Microstructure and corrosion resistance of ERNiCrMo-13 and NiCrBSi coatings in simulated coal-fired boiler conditions: The effect of fly-ash composition

This work is devoted to the study of microstructure, corrosion behavior, and deposition formation of ERNiCrMo-13 and NiCrBSi coatings in simulated coal-fired boiler environments. It was found that these coatings applied to TP347 boiler steel by means of arc spraying were comprised of Cr1.12Ni2.88 compound. The hot corrosion tests were performed in simulated flue gases and synthetic fly ashes at 900 degrees C. The composition (wt%) of synthetic ashes was 75 fly ash + (25 - x) Na2SO4 + x NaCl with varying levels of Na2SO4 and NaCl (x = 0, 3.25, 7.99, and 25). The experimental results showed that NiCrBSi coatings had better corrosion resistance than ERNiCrMo-13 coatings. The corrosion kinetic of the coatings was composed of two stages including a rapid mass gain and a reduction of the mass gain rate due to selective oxidation (stage I) and a mass loss or a larger mass gain rate due to dissolving of oxide scales or deposition of fly ashes (stage II).
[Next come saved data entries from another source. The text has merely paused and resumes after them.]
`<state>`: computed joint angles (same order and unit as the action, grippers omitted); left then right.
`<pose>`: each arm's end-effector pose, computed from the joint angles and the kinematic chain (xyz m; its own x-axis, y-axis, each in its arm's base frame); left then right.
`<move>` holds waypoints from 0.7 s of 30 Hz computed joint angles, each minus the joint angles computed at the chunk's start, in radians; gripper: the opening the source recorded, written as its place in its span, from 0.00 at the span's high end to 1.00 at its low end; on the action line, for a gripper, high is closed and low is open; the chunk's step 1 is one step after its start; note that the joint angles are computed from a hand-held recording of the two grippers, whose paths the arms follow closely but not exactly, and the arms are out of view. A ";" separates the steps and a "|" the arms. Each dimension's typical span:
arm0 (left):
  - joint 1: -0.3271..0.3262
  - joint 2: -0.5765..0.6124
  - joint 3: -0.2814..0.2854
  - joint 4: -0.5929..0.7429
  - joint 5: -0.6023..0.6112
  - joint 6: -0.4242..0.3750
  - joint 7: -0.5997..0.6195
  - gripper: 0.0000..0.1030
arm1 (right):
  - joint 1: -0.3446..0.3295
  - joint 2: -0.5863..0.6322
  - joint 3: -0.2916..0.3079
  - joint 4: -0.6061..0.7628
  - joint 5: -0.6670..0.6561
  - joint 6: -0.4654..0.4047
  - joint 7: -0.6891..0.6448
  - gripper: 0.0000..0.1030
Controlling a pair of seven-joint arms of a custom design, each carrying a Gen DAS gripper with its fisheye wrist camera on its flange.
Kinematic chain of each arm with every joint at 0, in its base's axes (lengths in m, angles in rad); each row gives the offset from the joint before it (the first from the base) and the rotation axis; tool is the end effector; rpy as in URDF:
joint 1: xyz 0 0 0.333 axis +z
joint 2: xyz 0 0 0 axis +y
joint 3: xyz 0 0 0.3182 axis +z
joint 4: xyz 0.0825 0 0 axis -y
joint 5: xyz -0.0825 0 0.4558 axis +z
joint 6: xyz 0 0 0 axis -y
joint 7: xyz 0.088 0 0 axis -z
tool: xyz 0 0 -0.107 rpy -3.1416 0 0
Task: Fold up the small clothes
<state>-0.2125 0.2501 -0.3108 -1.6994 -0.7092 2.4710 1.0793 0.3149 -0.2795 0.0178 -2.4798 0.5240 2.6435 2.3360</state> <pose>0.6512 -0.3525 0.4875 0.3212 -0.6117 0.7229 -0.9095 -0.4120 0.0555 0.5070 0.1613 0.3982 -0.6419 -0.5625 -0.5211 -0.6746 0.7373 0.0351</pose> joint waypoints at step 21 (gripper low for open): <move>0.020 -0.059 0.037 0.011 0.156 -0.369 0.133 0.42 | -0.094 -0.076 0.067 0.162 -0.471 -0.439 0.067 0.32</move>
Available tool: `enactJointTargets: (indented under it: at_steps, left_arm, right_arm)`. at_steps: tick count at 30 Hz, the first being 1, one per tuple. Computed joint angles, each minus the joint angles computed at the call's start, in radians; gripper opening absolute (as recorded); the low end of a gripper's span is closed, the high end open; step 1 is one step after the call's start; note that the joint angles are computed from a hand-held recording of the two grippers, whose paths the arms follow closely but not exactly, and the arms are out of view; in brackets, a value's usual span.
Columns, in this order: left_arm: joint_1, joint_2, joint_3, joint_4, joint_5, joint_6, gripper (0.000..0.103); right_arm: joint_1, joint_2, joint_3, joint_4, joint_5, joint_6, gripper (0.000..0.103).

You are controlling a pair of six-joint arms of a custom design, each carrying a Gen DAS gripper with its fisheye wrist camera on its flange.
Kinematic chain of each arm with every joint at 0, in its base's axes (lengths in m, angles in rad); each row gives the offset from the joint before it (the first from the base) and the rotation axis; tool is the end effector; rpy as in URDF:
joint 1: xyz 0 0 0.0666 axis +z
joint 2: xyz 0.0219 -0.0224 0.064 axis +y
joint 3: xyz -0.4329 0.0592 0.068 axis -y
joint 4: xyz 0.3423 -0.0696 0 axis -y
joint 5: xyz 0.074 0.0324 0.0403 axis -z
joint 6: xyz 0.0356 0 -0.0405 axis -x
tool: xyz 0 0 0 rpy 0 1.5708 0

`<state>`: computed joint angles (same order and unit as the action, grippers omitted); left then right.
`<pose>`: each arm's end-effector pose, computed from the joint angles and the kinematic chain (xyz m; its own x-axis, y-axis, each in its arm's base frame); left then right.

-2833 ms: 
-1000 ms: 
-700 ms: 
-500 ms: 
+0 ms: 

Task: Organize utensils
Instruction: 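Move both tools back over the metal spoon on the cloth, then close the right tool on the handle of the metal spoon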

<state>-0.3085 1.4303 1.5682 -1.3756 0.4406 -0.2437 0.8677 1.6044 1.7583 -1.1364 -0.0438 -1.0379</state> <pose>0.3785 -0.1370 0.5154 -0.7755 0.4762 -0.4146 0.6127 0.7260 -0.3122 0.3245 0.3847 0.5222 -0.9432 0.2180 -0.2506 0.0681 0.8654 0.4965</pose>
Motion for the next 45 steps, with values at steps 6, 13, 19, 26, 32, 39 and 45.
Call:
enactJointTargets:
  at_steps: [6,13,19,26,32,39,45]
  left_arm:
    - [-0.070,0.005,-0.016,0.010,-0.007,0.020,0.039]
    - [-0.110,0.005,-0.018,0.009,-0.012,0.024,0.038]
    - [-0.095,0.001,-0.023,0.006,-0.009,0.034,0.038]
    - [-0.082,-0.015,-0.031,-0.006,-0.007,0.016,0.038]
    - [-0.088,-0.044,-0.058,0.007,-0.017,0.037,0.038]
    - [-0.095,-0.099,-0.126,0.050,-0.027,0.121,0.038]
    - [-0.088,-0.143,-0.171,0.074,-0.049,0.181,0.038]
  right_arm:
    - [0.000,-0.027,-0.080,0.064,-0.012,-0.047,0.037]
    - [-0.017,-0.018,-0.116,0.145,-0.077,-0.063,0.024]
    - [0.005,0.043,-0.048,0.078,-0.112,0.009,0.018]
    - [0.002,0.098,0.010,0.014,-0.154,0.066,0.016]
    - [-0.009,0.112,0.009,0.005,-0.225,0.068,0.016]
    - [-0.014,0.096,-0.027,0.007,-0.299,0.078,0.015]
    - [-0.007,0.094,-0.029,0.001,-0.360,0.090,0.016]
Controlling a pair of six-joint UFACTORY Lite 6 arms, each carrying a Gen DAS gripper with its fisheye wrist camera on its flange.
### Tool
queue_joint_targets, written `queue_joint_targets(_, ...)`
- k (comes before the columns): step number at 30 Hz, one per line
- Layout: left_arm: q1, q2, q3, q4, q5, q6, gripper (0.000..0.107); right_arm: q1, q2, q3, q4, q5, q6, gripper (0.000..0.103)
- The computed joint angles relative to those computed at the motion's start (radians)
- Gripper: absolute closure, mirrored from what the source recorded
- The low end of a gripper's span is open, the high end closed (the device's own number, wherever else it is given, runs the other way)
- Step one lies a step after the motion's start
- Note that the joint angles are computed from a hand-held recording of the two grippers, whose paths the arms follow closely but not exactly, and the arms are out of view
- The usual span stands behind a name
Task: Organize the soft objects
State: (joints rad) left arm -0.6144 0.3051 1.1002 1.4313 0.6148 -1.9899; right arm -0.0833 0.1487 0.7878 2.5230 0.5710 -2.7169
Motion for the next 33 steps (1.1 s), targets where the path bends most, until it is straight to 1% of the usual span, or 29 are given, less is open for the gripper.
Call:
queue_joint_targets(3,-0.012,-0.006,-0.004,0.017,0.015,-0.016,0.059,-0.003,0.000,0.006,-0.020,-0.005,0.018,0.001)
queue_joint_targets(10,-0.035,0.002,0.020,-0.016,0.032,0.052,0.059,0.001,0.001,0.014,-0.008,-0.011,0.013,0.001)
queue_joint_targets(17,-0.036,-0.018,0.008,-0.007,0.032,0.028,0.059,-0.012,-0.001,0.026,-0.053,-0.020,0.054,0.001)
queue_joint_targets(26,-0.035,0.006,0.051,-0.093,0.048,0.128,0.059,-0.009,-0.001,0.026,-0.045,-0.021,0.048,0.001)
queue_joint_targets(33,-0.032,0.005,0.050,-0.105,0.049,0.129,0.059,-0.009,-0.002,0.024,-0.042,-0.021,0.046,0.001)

The high level of NaCl in the fly ashes was responsible for the non-parabolic rate law of the corrosion kinetics, the accelerated corrosion of the coatings, and the internal oxidation of the substrates. The severe corrosion of ERNiCrMo-13 and NiCrBSi coatings occurred in the condition with a high content of NaCl. During corrosion tests, the different compounds such as NiO, Cr2O3, CrO2, NiSi2, and Fe3Cr2Si3O12 were formed on the coating surfaces. The protective Cr2O3 and/or CrO2 scales formed due to the selective oxidation acted as a corrosion barrier in the initial stage, and will lose the protection when the reaction between chromium oxides and NaCl occurs. The oxides and salts were found to be covered on the coatings due to the deposition of the fly ashes. The mechanisms of deposition formation, Cl-induced corrosion, and internal oxidation under the simulated coal-fired boiler conditions are discussed.